Starbucks is reacting to the economy not tolerating $6 coffee and introducing "value meals" to compete with McDonald's McCoffee concept. They've been waffling a little, and it has not been announced what the price point or the components of this deal will be. On a side note, Long Island Jenni told an anecdote of someone she met who owns 17 McDonalds franchises in and around NYC. It seems he has not added the McCoffee concept to his stores because a) he feels that people don't go to McD's for coffee and b) it costs him $100g per store to install the elements necessary to sell the coffee.
The dining section of Wednesday's Times was pored over. An interesting article about the 'Biggest Loser' TV show tells how they show the contestants working out and going crazy but never eating -- in reality, they're are put on unsustainable and unhealthy crash diets to achieve to most dramatic effect for TV, but when the show is over, they are left to figure out food for themselves and most fail and gain weight -- this entertainment that banishes food serves to make food into pornography, as I noted in class about this article from Restaurant News. It seems the Heart Attack Grill in Arizona dresses up waitresses as 'sexy nurses', serves up 'quadruple bypass' 2lb burgers and fries cooked in lard, and if you finish that burger you are escorted out of the restaurant in a wheel chair. Oy. People say they want healthy and yet places like this thrive.
Finally, a few weeks ago we mentioned a toilet that was shot at a Carl's Jr in Utah. Well now it seems the restaurateurs are milking it for all it's worth and holding a funeral for said toilet. God bless America.
Then we got to ServSafe. ServSafe is a national exam on food safety and preparation given by the NRA (that's the National Restaurant Association, silly!) It's certification is generally recognized nationally, but it is up to local authorities to require it. In NYC, the city Department of Health wants dat money and requires it's own Food Safety Handler Certificate. NYC's guidelines are not that different than ServSafe, it's all politics. I already have the city certificate by doing a ridiculously easy program on line and a multiple choice test at a dirty city office.
I won't go into detail about ServSafe on this blog. Today we watched an introductory video with some incredibly unconvincing acting about the basics - food can be adulterated by three groups
- Physical - glass, debris, wedding ring
- Chemical - cleaning fluid, soap, perfume
- Bacterial - fungi, viruses, organisms
Richard passed out a number of student business plans for the class to look at -- this will be our final project. We have our mission statements and concepts, and a few menu items to start, but the business plan is the packet that will be the main tool to pry the big bucks from investors. Some were very professional, but I took some pleasure in pulling out the crappiest ones. They literally looked like they were made by 4th graders, with a page of clippings of uniforms from a restaurant supply store, with the line, "We will have uniforms like these because uniforms are important in creating the image of a restaurant." Wow. This guy must of spent his youth growing up behind the counter of a KFC.

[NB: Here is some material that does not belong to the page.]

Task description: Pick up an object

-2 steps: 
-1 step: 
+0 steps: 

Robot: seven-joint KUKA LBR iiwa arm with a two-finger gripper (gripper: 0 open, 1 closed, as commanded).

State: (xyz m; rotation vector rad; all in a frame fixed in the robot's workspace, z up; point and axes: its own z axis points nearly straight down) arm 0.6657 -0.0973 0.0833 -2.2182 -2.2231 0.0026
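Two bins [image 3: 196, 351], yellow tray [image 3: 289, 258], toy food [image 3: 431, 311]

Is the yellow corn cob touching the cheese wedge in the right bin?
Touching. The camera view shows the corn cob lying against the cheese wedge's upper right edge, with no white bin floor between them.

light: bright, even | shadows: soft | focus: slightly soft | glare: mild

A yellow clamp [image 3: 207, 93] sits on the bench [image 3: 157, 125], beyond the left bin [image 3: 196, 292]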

At the end of class, Richard ripped through some basic concepts of service marketing.Basically, the client tells you everything you need to know about your business, from what you sell, how you sell it, where you are, the color of your walls, the finishes on your plating, who you hire and fire, when you go to the bathroom, etc. Of course, they may lie (I want you to be a 100% vegan organic raw burger joint, but I ain't gonna tell you about how I'm lovin' McD's on the sly) or don't want to talk to you. Simply, the client determines product and services, and it is up to your communications to both interpret and reflect that back in a profitable way.

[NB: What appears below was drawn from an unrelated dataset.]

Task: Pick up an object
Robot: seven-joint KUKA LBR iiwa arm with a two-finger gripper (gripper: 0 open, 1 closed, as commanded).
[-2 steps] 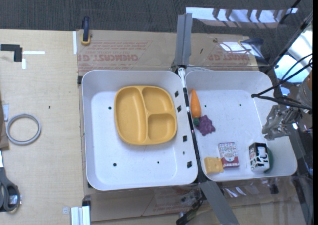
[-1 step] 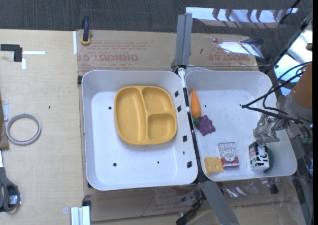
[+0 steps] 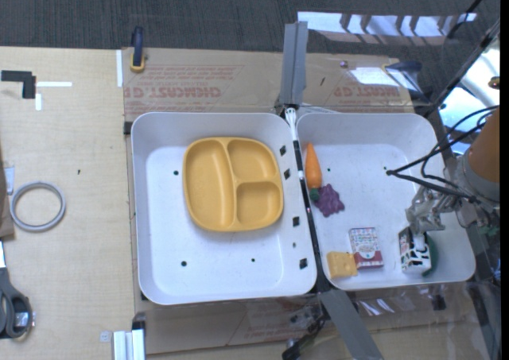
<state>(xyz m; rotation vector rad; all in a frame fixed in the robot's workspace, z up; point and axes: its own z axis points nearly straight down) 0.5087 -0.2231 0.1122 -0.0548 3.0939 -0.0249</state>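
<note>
My gripper (image 3: 423, 222) hangs over the right bin (image 3: 374, 144) near its right wall, just above a black-and-white cow-patterned carton (image 3: 416, 255) that lies at the bin's front right. The metal fingertips come down close to the carton's top, and whether they touch it is unclear. Further left in this bin lie a red-and-white small box (image 3: 365, 247), a yellow cheese wedge (image 3: 341, 265), a purple grape bunch (image 3: 327, 200) and an orange carrot (image 3: 312, 165).
A yellow divided plate (image 3: 233, 183) lies in the left bin (image 3: 159, 263). A metal divider (image 3: 294, 64) rises between the bins at the back. On the bench at left are a tape roll (image 3: 36, 206) and scissors (image 3: 12, 315). Black cables (image 3: 421, 164) trail over the right bin's rim.
</note>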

Richard sketched out a brief history of marketing in 4 phases.
- Originally, it was all 'pull'. Business was product centered. We do this, and if you don't like this, well, go somewhere else, we're not for you.
- As competition increased in a more communications-heavy world, a 'push' strategy emerged. "Hello! We got this here! Come in!" The illegal vendors selling yo-yos in the subway is pure push strategy.
- Third, the push was taken to the extreme with the 'promotional' strategy, which looks to influence the behavior of the client. "Don't think you need our thing? Well, we have a 2 for 1 sale for our thing!" My dad was old school, and fell for coupons for shit he didn't need at a heartbeat.
- Finally, the 'marketing' strategy -- determining the needs and wants of the client, and meeting them. The umbrella dudes who pop up out of the concrete the second it starts raining and mysteriously disappear when it stops is purely driving by marketing strategy. "We're a whore for your money! I don't care what I do, tell me what to do!"